Washington: Nasa’s Mars rover, Perseverance, landed on the Jezero crater on the Red Planet today in a risky mission aimed at finding whether there were life forms that ever existed on the planet.
Several scientists of the National Aeronautics and Space Administration were exuberant about Perseverance’s safe landing at the Jet Propulsion Laboratory in Pasadena, California after operations lead Swati Mohan confirmed the landing of the rover in the Jezero crater.
After seven months in space, NASA’s Perseverance rover survived a nail-biting landing phase to touch down gently on the surface of Mars, ready to embark on its mission to search for the signs of ancient microbial life.
‘Touchdown confirmed,’ said operations lead Swati Mohan at around 3:55 pm Eastern Time (2055 GMT), as mission control at NASA’s Jet Propulsion Laboratory in Pasadena erupted in cheers.
The autonomously guided procedure was completed more than 11 minutes earlier, which is how long it takes for radio signals to return to Earth.
‘Hello, world.

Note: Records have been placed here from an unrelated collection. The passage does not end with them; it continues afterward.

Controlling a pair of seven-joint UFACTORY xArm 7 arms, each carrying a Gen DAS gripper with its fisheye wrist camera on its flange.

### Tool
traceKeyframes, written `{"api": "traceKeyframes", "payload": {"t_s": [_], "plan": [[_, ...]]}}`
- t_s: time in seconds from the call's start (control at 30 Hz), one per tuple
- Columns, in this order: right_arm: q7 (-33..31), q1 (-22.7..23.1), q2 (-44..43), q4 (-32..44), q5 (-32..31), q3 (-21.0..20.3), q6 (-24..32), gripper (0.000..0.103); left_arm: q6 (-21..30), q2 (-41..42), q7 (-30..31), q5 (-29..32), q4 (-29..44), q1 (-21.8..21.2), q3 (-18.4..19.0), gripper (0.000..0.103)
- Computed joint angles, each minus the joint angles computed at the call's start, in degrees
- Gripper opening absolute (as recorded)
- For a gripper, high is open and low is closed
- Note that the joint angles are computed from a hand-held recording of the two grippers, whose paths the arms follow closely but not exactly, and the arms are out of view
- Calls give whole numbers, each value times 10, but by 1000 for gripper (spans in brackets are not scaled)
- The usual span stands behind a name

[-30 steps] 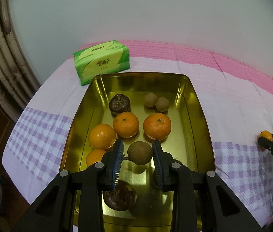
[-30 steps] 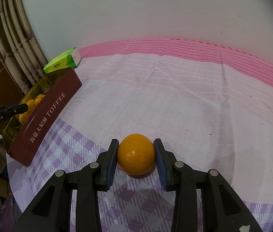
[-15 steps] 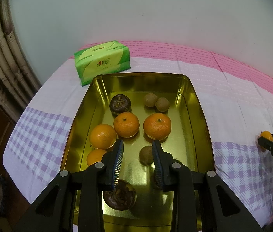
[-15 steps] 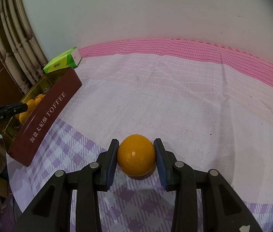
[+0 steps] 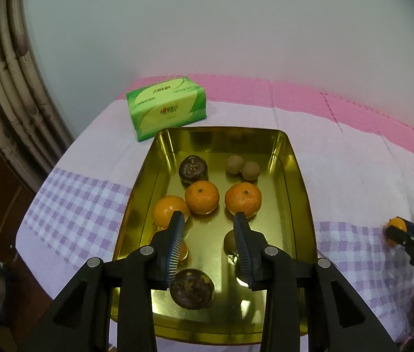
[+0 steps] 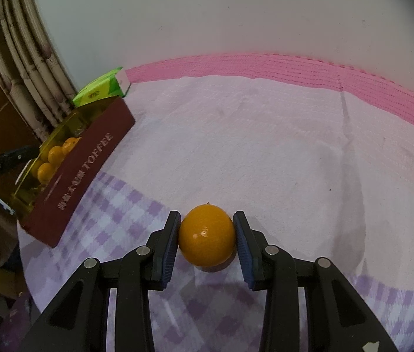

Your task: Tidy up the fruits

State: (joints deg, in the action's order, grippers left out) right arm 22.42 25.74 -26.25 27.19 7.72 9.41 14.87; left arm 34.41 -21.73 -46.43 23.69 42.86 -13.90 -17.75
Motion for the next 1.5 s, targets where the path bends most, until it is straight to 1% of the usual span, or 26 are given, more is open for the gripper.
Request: {"api": "traceKeyframes", "payload": {"t_s": [0.1, 0.13, 0.17, 0.23, 0.3, 0.37, 0.53, 0.63, 0.67, 0.73, 0.77, 0.83, 0.87, 0.9, 0.93, 0.97, 1.0, 1.03, 1.1, 1.17, 1.23, 1.27, 1.3, 1.37, 1.43, 1.5], "plan": [[1, 13, -13, 1, 12, -4, 4, 35, 4, -6, -2, 0, 1, 0, 0, 40], [-1, 17, -14, 4, 15, -6, 5, 35, 5, -7, -2, -1, 2, 0, 0, 44], [0, 20, -17, 8, 17, -5, 6, 35, 8, -9, -5, 1, 3, 3, -2, 50], [0, 23, -22, 16, 17, -2, 11, 35, 13, -13, -16, 9, 4, 8, -6, 54], [-5, 28, -19, 32, 18, 0, 10, 35, 19, -20, -22, 15, 4, 12, -9, 56], [-10, 32, -12, 52, 17, 2, 12, 35, 28, -26, -30, 18, 4, 16, -10, 64], [-29, 46, 16, 107, 17, 11, 14, 35, 28, -45, -32, 16, -4, 23, -4, 65], [-39, 50, 41, 140, 14, 21, 16, 35, 31, -53, -26, 10, -7, 27, 1, 67], [-40, 43, 46, 149, 4, 28, 20, 35, 32, -59, -30, 14, -10, 34, 0, 67], [-22, 13, 41, 158, -36, 52, 35, 34, 33, -67, -35, 19, -14, 43, -2, 67], [-19, 7, 33, 156, -44, 52, 43, 34, 31, -70, -35, 16, -17, 44, 1, 67], [-51, 33, 14, 145, -15, 19, 71, 37, 25, -70, -29, 4, -21, 42, 7, 67], [-50, 29, 2, 139, -18, 24, 91, 43, 23, -67, -26, -2, -21, 41, 9, 67], [-42, 21, -17, 124, -26, 35, 105, 54, 22, -64, -23, -4, -20, 41, 8, 67], [-44, 30, -25, 113, -18, 34, 109, 60, 22, -61, -20, -6, -18, 41, 6, 67], [-55, 49, -32, 101, 1, 25, 107, 63, 23, -57, -17, -6, -16, 40, 4, 67], [-64, 68, -35, 89, 19, 23, 103, 63, 24, -55, -15, -4, -14, 39, 1, 67], [-64, 72, -34, 85, 20, 30, 106, 63, 25, -54, -14, -2, -13, 39, -2, 67], [-47, 59, -17, 91, -7, 63, 128, 63, 29, -54, -14, 3, -10, 38, -7, 68], [-38, 54, -3, 87, -26, 76, 127, 61, 28, -58, -18, 4, -12, 38, -7, 68], [-37, 57, 3, 82, -23, 68, 118, 61, 26, -58, -20, 1, -13, 38, -4, 68], [-44, 63, 8, 78, -16, 59, 110, 59, 25, -57, -19, -4, -14, 36, -1, 68], [-47, 64, 13, 75, -13, 55, 108, 53, 26, -55, -16, -10, -13, 34, 3, 68], [-41, 58, 22, 70, -17, 55, 106, 46, 27, -54, -14, -18, -13, 33, 6, 68], [-53, 68, 22, 61, 4, 37, 87, 46, 27, -54, -13, -18, -14, 33, 5, 68], [-54, 61, 26, 68, 0, 38, 88, 46, 26, -54, -13, -19, -14, 33, 5, 68]]}}
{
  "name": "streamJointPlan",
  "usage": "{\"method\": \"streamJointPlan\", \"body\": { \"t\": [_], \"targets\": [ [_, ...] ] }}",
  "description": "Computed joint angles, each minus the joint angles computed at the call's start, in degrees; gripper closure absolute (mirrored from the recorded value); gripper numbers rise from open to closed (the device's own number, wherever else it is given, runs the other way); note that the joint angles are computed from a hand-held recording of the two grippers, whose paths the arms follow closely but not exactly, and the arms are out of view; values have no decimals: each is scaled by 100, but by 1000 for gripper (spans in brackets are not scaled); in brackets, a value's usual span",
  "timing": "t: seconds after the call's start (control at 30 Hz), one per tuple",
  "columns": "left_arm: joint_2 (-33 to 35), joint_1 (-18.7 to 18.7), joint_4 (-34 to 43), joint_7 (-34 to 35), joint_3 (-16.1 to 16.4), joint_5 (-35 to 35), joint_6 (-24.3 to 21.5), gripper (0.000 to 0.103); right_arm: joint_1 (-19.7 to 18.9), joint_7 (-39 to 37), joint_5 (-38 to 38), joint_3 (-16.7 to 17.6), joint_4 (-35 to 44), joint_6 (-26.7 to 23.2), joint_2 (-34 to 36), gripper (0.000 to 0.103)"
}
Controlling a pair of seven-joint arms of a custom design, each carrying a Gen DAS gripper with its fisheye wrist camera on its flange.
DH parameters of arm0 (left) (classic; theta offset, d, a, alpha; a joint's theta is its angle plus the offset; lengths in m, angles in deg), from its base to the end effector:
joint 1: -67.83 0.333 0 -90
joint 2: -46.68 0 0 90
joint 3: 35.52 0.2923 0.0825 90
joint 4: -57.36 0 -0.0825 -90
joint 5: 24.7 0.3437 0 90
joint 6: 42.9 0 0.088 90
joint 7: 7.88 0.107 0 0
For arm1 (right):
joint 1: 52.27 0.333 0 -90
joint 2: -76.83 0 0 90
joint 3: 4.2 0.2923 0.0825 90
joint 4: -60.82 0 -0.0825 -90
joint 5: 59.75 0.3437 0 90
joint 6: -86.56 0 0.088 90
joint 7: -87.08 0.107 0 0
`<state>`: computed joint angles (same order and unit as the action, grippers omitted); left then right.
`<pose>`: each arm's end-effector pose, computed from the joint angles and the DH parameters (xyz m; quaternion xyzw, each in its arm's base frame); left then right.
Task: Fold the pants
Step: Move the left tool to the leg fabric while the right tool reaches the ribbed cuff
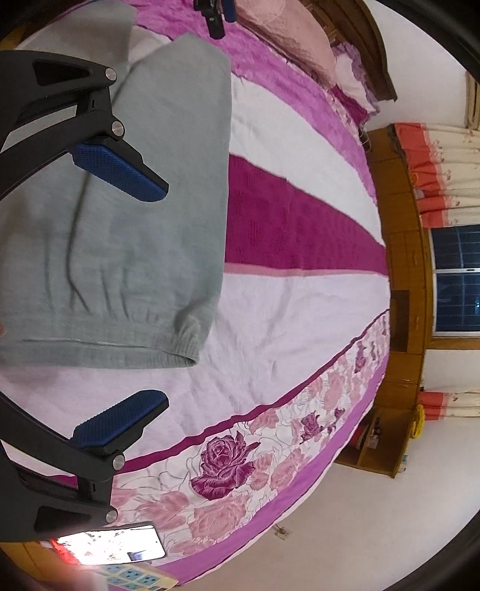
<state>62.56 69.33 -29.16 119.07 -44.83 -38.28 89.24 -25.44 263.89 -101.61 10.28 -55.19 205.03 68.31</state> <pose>0.6368 -0.0784 0.5519 -0.4257 0.8589 -0.2378 0.1568 0.3964 0.3101 0.5329 -0.4799 0.8019 -0.2994 0.1924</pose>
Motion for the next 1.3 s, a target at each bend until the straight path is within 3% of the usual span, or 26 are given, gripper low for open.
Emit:
{"method": "streamJointPlan", "body": {
  "t": [0.27, 0.47, 0.67, 0.93, 1.03, 1.2, 1.27, 1.3],
  "targets": [
    [1313, -238, 1490, -352, -60, 519, -496, 0, -273, -247, 167, -306, -238, 572, 197, 4],
    [2329, -426, 2801, -340, -115, 777, -1154, 0, -417, -541, 226, -468, -223, 820, 455, 4],
    [2824, -587, 3269, -130, -51, 1132, -1167, 0, -494, -887, 314, -647, -161, 1148, 771, 4],
    [3737, -499, 4603, 402, -209, 937, -1956, 0, -559, -841, 351, -837, -477, 1813, 942, 4],
    [3903, -480, 4792, 481, -241, 833, -1943, 0, -548, -887, 276, -836, -400, 1760, 1037, 4],
    [3536, -427, 4062, 535, -244, 737, -1433, 1, -502, -813, 153, -861, -353, 1732, 1102, 4],
    [3373, -395, 3806, 529, -274, 689, -1346, 8, -501, -851, 191, -873, -356, 1753, 1106, 4],
    [3136, -340, 3433, 572, -299, 627, -1225, 16, -506, -886, 222, -880, -355, 1762, 1106, 4]
  ]
}}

My first look at my forever home,’ Nasa’s Perseverance Mars Rover tweeted with images.
This is Nasa’s most advanced rover which the US space agency has sent to another world. “This landing is one of those pivotal moments for NASA, the United States, and space exploration globally – when we know we are on the cusp of discovery and sharpening our pencils, so to speak, to rewrite the textbooks,” the space agency’s administrator Steve Jurczyk said in a statement.

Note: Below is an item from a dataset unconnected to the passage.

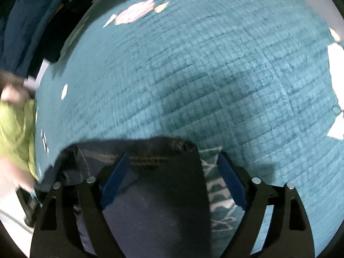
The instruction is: Fold large clothes
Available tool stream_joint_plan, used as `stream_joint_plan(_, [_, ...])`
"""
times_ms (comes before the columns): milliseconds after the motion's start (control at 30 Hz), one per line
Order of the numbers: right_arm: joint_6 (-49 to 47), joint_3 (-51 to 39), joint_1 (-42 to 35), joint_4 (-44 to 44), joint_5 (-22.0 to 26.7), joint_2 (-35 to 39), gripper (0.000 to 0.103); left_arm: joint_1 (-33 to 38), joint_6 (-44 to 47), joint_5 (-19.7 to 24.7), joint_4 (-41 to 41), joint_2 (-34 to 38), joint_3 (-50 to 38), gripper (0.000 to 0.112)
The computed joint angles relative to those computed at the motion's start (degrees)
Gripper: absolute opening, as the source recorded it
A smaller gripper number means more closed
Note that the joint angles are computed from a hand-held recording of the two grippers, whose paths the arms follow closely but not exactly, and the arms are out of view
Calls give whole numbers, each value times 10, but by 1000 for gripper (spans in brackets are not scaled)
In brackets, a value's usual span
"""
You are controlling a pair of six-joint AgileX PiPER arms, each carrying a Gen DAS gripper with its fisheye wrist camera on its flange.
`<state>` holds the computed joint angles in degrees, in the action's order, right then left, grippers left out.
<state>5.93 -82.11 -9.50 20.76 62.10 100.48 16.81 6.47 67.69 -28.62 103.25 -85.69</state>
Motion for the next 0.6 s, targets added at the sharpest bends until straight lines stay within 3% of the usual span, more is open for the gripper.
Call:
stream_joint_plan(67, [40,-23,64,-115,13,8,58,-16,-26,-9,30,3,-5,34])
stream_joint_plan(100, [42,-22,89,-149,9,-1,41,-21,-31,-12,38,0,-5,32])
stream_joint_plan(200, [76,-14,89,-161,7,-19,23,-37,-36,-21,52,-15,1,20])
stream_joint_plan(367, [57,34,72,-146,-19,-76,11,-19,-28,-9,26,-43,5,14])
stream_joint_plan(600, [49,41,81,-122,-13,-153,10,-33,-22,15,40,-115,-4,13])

‘WOW!!’ tweeted NASA Associate Administrator Thomas Zurbuchen as he posted Perseverance’s first black and white image from the Jezero Crater in Mars’ northern hemisphere.
Over the course of several years, Perseverance will attempt to collect 30 rock and soil samples in sealed tubes, to be eventually sent back to Earth sometime in the 2030s for lab analysis.
About the size of an SUV, it weighs a ton, is equipped with a seven foot (two meter) long robotic arm, has 19 cameras, two microphones, and a suite of cutting-edge instruments to assist in its scientific goals.
Perseverance is scheduled to carry tests and investigate the rock and sediment of Jezero’s ancient lakebed and Jezero’s river delta to analyse the geology of the region and determine the past climate. The other primary objective of Perseverance is also to find signs of ancient microbial life in Earth’s closest neighbour.